Know where you want to write on the scale between historical fiction and alternative history.

As soon as you make up a fictional character in a historical timeline or give a guess of how a real-life person might have been feeling, you are asserting an imaginary history onto the events that took place. What puts you more firmly into an alternative or highly fictitious genre is the level of historical accuracy. Saying that a soldier on the battlefield was scared that he would die is fictitious in the strictest sense, as we really can't know what any person is feeling at any given time. However, it is highly likely to be true, based on evidence and our knowledge of human nature.

If we take a story a step further into the fictitious realm, we can write about Genghis Khan having nightmares because of the deaths he caused. It perhaps isn't true and has no historical basis, but we can imagine it happening and it doesn't oppose evidence or commonly accepted historical fact. We can even empathize and imagine ourselves as Genghis Khan, feeling that kind of guilt.

On the polar extreme of fiction, we can write about the Nazis winning WWII with the help of dinosaurs. This obviously did not happen. It's an impossibility, spitting in the face of everything we and the audience know to be real. This purposeful deviation from realism and evidence-based historicism puts your work into the genre of alternative history.

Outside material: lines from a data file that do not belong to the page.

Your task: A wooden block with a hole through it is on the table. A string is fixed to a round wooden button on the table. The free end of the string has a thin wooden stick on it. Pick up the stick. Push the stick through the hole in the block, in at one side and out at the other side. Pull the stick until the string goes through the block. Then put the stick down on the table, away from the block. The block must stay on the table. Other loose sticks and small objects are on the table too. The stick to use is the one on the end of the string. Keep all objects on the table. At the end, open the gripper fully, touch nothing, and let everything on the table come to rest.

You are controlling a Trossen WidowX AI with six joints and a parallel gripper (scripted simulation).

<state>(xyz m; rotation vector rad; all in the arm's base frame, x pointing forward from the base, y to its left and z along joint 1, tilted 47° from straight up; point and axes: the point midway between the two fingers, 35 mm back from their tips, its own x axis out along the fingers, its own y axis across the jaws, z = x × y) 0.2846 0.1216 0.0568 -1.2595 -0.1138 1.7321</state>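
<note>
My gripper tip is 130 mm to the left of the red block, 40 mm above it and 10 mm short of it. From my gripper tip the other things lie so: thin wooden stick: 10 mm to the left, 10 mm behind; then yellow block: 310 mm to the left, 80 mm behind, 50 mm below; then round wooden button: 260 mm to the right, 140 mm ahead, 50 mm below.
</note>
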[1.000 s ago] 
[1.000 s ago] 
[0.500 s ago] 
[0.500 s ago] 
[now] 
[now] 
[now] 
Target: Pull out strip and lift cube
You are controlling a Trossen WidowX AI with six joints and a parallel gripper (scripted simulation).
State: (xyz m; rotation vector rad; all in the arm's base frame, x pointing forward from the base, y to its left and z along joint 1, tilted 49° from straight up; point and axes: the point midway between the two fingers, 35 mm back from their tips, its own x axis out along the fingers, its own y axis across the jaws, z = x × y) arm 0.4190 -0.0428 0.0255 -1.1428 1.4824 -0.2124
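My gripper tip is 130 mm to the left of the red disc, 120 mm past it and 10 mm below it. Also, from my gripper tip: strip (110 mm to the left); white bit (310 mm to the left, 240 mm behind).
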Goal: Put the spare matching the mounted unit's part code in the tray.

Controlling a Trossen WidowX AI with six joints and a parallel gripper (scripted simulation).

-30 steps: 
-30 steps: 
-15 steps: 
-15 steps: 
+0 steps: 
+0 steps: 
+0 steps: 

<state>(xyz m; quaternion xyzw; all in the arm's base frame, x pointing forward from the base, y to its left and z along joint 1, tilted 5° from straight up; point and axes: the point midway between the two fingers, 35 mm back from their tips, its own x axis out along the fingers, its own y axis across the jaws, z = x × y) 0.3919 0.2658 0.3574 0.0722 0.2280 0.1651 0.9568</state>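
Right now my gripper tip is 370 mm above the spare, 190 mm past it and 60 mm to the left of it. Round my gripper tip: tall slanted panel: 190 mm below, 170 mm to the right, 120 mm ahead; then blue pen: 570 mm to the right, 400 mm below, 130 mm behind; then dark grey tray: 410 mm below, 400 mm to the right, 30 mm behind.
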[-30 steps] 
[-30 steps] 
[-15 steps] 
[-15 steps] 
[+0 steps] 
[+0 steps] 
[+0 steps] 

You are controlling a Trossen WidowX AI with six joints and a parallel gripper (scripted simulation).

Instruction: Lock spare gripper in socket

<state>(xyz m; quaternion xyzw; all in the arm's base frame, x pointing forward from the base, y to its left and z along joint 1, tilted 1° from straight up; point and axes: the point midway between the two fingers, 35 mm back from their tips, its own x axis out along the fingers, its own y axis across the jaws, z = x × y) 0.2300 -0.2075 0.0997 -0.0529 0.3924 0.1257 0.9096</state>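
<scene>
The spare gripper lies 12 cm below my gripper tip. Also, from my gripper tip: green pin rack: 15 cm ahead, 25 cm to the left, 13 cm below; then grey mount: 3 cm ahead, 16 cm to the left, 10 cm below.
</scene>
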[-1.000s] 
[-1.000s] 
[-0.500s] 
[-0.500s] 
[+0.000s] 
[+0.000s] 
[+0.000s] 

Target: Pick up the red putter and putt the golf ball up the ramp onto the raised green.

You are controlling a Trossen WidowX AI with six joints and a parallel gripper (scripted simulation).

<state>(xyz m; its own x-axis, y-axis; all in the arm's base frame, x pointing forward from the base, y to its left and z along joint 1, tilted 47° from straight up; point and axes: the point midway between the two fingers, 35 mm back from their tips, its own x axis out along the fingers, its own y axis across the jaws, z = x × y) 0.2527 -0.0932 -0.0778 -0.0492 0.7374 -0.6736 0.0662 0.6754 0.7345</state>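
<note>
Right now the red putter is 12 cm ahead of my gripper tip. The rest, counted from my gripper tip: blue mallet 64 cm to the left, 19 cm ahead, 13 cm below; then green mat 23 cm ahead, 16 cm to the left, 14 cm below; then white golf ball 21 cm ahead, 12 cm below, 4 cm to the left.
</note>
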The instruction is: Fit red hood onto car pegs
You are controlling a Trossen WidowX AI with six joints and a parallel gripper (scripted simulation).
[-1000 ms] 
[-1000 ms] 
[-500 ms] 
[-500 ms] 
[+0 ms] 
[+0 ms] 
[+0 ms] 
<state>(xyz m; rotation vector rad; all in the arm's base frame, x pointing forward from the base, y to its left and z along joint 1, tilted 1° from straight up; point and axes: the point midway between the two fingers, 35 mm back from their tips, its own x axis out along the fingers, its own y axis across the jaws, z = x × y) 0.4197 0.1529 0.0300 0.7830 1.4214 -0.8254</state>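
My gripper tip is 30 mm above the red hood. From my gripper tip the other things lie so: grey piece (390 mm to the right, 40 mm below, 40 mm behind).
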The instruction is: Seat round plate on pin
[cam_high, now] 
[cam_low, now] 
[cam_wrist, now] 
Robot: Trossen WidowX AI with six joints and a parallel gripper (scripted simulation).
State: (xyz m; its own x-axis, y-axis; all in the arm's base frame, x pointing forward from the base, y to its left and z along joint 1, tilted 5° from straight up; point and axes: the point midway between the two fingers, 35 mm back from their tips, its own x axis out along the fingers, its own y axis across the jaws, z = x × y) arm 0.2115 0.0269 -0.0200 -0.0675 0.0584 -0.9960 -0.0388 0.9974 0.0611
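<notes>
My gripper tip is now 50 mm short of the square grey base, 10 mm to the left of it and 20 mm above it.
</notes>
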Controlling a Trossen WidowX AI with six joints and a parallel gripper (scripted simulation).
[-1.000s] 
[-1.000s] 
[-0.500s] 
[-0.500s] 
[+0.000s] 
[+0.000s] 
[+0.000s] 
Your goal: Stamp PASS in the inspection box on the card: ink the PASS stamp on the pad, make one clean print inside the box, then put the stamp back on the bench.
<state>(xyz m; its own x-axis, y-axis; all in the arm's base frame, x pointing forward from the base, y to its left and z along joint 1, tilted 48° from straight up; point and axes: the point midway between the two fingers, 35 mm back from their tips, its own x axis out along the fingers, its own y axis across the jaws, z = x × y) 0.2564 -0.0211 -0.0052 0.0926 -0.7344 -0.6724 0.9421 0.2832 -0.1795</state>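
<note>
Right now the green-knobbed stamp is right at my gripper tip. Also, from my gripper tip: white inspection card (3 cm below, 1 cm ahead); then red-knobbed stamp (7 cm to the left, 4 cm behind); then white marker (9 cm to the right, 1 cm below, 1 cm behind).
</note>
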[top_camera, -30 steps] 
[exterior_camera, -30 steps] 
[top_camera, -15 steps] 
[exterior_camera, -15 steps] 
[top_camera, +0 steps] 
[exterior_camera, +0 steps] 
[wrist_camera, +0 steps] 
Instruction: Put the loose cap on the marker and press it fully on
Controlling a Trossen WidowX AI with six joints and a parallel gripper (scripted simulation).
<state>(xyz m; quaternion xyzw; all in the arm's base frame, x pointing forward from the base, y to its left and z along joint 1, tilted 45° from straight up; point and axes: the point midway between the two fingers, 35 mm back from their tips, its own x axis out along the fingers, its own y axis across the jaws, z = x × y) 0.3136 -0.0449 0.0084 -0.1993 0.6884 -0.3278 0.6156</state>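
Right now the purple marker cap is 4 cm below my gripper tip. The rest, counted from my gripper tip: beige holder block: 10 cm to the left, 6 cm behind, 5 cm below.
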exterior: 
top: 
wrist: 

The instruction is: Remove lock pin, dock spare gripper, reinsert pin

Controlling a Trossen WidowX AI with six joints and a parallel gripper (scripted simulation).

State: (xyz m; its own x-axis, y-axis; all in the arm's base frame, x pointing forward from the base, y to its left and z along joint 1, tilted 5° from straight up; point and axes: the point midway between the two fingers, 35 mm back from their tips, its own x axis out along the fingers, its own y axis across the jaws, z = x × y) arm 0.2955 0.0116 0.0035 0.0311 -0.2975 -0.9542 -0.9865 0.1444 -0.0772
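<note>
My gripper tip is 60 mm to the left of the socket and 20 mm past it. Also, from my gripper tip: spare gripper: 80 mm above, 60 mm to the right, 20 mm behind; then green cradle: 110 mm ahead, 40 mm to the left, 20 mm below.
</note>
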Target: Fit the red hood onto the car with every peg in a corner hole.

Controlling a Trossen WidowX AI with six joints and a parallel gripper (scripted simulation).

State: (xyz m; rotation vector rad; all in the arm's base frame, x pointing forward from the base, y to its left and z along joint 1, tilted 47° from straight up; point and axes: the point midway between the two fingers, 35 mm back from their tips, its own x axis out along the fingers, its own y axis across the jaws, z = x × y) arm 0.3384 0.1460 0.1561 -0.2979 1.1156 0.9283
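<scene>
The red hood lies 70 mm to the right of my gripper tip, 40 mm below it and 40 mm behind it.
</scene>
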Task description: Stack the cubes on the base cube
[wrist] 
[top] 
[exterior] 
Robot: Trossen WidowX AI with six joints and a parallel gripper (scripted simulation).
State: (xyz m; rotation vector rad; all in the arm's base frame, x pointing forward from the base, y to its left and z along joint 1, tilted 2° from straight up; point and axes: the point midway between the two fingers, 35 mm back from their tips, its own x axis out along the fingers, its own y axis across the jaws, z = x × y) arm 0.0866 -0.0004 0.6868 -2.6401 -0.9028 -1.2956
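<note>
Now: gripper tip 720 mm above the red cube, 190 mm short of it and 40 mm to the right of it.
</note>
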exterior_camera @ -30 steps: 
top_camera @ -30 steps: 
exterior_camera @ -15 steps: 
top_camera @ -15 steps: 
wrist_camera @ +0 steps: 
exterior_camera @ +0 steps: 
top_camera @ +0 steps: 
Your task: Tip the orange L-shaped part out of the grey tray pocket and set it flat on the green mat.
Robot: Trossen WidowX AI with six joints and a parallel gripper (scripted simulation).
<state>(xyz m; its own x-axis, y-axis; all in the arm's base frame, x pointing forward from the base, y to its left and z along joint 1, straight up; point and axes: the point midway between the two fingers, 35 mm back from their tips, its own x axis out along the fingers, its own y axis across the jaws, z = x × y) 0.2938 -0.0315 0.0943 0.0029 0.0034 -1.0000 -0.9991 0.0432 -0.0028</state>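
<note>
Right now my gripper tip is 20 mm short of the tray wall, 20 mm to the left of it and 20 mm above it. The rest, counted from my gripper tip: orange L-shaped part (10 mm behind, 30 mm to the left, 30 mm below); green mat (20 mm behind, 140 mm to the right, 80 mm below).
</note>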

Of course, all of these are valid and wonderful ways to tell a historical story. These categorizations have nothing to do with quality of your work. They are styles. Knowing the style that you want to use can help you be strategic in how far you deviate from historical accuracy in order to attain internal consistency. That way, you stay in one style instead of veering accidentally all over the spectrum of historicity.

Be honest about how fictional your story is.

If you do intend to blur the lines of history or if you are asserting events that might not have happened, be honest with your audience about it. I remember when I was young and learned that all the stories of George Washington and his cherry tree (among other such stories) were completely fictitious. I immediately gained a distrust for my teachers and all books that taught such parables without acknowledging their fictitious nature. Because of that, I didn't enjoy the stories that I might have if my sources had just been honest and accurate.

As an adult, I feel the same way when I learn a source of information is being careless. At best they seem foolish and at worst they seem like they are purposefully adding or omitting information to manipulate their audience. You don't want to break the trust of your reader by repeating this mistake. So, either in your cover, your description, or even in the text itself, be perfectly clear in how studied/accurate/fictitious you plan to be about the historical events surrounding your story. Your readers will appreciate your honesty and take your novel for exactly what it is meant to be.